Offer to buy a round of drinks
“If you are out at a restaurant or local pub and there’s a conversation, offer to buy the next round of drinks,” Dengler said. “Nothing says friendship like buying a few drinks. Chances are, if you are on vacation, this could lead to many more drinks together.”
As Lindsay noted, hotel bars and restaurants can be great places to meet fellow travelers. If you’re vibing with people, take turns buying rounds and exchange numbers so you can make plans to meet up at another restaurant, bar or attraction during your trip. (Of course, be mindful of how much you’re drinking and personal safety, especially if you’re traveling alone.)
Use friendship apps
“I suggest using a friendship app or online community,” Sniderman said. “Though they’re still up-and-coming, many people are using digital platforms and apps to make friends these days. The ‘stigma’ is disappearing, just as it did with dating apps, and people are realizing that it’s hard to make friends as an adult, let alone making friends while traveling.
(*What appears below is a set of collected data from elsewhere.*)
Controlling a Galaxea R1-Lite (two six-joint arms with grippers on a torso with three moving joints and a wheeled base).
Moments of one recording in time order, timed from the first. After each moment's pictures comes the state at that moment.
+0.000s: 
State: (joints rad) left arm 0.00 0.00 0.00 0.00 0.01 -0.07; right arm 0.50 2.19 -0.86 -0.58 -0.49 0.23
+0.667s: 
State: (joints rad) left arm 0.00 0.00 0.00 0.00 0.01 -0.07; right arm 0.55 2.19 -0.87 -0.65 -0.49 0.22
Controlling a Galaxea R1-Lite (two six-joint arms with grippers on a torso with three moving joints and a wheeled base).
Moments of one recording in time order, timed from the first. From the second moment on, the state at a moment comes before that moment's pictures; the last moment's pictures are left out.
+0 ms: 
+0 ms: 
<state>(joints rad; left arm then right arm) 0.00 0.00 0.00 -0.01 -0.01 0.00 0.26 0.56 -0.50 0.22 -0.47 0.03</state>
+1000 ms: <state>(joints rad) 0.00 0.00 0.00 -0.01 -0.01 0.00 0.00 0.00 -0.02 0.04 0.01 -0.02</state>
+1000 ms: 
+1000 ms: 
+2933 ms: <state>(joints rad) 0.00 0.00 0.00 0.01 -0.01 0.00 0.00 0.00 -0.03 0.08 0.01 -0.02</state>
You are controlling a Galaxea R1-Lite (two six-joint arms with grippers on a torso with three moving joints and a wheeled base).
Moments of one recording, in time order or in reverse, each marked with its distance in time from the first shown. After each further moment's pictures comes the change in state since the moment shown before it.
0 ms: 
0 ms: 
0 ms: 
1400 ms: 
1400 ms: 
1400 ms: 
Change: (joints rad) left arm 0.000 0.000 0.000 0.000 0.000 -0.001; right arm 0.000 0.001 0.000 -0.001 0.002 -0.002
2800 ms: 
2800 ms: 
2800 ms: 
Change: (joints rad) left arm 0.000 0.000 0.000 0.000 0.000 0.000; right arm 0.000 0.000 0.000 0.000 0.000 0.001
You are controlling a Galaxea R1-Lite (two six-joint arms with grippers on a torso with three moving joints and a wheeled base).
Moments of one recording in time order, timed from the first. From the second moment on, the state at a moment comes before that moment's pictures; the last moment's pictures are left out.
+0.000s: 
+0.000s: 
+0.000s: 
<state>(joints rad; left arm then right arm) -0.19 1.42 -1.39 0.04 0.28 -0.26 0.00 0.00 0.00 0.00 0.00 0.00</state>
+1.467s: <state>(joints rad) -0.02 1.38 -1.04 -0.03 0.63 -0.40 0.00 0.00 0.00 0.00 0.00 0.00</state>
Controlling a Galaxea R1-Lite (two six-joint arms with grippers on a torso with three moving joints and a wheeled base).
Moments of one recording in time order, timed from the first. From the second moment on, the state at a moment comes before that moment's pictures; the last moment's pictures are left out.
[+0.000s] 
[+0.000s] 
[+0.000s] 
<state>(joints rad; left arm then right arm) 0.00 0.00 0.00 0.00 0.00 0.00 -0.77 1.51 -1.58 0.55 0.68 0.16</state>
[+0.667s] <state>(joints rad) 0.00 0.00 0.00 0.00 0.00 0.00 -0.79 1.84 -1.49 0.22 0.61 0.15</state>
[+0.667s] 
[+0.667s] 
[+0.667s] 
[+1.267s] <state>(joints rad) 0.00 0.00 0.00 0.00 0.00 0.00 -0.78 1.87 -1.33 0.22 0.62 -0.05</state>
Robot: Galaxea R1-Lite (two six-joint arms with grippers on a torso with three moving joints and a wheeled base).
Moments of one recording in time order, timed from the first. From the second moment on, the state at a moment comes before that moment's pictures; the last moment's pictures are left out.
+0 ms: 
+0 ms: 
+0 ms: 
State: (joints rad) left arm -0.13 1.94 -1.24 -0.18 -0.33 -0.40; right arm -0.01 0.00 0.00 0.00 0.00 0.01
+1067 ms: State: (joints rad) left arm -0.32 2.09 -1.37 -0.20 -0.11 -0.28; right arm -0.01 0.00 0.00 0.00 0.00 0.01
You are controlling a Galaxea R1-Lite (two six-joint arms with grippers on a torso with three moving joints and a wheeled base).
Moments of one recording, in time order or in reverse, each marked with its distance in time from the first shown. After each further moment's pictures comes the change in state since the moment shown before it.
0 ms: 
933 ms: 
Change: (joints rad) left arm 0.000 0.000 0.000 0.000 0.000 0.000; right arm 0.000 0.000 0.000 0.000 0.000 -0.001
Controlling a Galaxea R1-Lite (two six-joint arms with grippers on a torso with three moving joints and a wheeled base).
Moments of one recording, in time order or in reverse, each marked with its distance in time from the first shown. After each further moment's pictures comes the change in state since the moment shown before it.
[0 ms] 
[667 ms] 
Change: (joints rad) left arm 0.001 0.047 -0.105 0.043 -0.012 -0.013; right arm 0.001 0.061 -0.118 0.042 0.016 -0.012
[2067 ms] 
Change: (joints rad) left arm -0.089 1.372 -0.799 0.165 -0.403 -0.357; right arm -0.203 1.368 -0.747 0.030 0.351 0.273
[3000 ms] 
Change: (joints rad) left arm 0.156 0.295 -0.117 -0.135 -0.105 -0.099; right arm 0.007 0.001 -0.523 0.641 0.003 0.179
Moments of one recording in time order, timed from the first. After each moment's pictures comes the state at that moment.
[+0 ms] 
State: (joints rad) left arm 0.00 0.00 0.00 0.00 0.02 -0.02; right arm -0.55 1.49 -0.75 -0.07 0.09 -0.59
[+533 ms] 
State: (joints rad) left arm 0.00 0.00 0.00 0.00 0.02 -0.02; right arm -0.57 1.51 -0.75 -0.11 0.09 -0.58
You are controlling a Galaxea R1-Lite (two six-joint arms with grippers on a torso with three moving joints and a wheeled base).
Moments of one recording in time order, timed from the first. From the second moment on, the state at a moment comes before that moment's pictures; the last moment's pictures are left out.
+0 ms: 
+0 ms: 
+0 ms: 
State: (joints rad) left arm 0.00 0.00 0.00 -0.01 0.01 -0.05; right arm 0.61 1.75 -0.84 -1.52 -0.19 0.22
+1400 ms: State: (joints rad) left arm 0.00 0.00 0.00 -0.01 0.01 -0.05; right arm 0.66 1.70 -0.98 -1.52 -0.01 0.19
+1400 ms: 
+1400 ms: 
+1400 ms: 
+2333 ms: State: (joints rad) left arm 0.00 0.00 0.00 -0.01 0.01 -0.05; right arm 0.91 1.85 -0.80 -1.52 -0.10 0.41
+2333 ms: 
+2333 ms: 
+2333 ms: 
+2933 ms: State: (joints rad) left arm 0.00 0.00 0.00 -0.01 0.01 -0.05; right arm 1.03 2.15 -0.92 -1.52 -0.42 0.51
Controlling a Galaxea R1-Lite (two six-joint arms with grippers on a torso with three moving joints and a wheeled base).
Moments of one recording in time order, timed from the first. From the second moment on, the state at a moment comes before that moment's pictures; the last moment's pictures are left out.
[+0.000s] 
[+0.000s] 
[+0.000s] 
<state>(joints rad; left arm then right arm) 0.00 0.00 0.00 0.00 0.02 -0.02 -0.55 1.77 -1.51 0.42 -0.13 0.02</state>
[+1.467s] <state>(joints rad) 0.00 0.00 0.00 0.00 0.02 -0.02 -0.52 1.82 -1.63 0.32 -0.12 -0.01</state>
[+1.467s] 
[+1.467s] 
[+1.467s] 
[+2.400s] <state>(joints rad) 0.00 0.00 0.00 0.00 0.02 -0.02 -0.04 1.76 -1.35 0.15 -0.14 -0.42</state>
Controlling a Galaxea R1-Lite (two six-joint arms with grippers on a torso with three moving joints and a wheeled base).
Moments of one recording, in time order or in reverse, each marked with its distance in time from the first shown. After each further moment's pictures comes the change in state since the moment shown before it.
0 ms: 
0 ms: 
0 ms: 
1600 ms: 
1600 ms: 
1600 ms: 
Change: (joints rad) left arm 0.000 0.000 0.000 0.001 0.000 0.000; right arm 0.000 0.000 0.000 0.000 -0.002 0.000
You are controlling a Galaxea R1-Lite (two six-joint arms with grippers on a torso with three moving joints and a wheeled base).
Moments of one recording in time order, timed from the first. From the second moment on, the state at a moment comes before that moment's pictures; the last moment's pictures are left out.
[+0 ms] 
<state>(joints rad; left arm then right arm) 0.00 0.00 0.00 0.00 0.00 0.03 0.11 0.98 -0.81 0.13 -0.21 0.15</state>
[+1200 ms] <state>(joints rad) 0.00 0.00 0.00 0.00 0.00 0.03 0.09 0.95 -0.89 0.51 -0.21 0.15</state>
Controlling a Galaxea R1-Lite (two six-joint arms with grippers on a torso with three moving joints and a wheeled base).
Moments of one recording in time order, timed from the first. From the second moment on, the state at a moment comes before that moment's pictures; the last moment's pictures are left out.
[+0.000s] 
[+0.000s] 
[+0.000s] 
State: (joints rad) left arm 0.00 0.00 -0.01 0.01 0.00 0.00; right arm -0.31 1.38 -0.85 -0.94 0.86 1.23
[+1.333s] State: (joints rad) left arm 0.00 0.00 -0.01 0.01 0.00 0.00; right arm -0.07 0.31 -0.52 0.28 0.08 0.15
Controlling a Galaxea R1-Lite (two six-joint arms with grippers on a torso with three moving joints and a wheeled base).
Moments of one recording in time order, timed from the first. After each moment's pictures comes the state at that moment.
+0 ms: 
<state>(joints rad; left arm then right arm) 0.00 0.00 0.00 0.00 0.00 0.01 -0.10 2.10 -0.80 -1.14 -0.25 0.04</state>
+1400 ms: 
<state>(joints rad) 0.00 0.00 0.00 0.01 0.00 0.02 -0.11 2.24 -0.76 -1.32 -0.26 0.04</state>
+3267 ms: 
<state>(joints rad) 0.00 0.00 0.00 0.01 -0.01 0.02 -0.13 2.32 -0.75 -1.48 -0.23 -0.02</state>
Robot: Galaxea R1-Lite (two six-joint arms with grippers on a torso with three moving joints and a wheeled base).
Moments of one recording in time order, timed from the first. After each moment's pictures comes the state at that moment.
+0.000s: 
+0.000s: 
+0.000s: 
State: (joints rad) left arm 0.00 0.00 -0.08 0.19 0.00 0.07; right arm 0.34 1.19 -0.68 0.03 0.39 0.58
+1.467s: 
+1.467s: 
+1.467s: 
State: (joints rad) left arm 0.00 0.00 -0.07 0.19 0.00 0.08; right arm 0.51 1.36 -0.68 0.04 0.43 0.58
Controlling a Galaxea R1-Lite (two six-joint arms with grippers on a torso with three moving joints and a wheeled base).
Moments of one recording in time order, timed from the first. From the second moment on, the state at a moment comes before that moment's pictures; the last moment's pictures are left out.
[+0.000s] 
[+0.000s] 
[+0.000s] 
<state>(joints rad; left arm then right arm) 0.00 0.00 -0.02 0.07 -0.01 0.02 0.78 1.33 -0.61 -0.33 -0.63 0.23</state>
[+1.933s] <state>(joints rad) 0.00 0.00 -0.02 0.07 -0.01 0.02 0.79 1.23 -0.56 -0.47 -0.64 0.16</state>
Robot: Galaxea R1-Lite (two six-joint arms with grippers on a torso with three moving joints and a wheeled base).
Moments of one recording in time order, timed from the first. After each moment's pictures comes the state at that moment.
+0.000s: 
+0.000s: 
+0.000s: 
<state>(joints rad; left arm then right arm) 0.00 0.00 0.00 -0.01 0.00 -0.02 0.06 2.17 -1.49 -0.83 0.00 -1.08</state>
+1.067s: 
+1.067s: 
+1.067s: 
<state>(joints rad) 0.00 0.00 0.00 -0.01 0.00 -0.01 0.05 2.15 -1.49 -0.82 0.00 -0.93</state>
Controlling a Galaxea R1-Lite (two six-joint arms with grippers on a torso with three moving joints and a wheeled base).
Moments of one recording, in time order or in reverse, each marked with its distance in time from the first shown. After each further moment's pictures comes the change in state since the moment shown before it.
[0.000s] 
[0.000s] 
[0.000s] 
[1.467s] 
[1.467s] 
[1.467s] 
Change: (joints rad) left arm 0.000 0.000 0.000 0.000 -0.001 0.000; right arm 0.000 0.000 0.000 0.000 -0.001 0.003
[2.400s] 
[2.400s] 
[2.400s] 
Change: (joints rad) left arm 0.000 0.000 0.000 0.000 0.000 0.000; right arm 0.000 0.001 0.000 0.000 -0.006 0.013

So why not use the tools we have to connect?”
She recommended apps such as Bumble BFF, Hey! VINA and Friender ― as well as her friend-finding Facebook community and upcoming app Kinnd.
“Ultimately, I encourage you to recognize that digital friend-making is as essential and natural as online dating ― all it takes is a little openness and exploration of what’s out there,” Sniderman added. “Your new best friends and travel companions are waiting to meet you, so go find the platform that feels right for you!”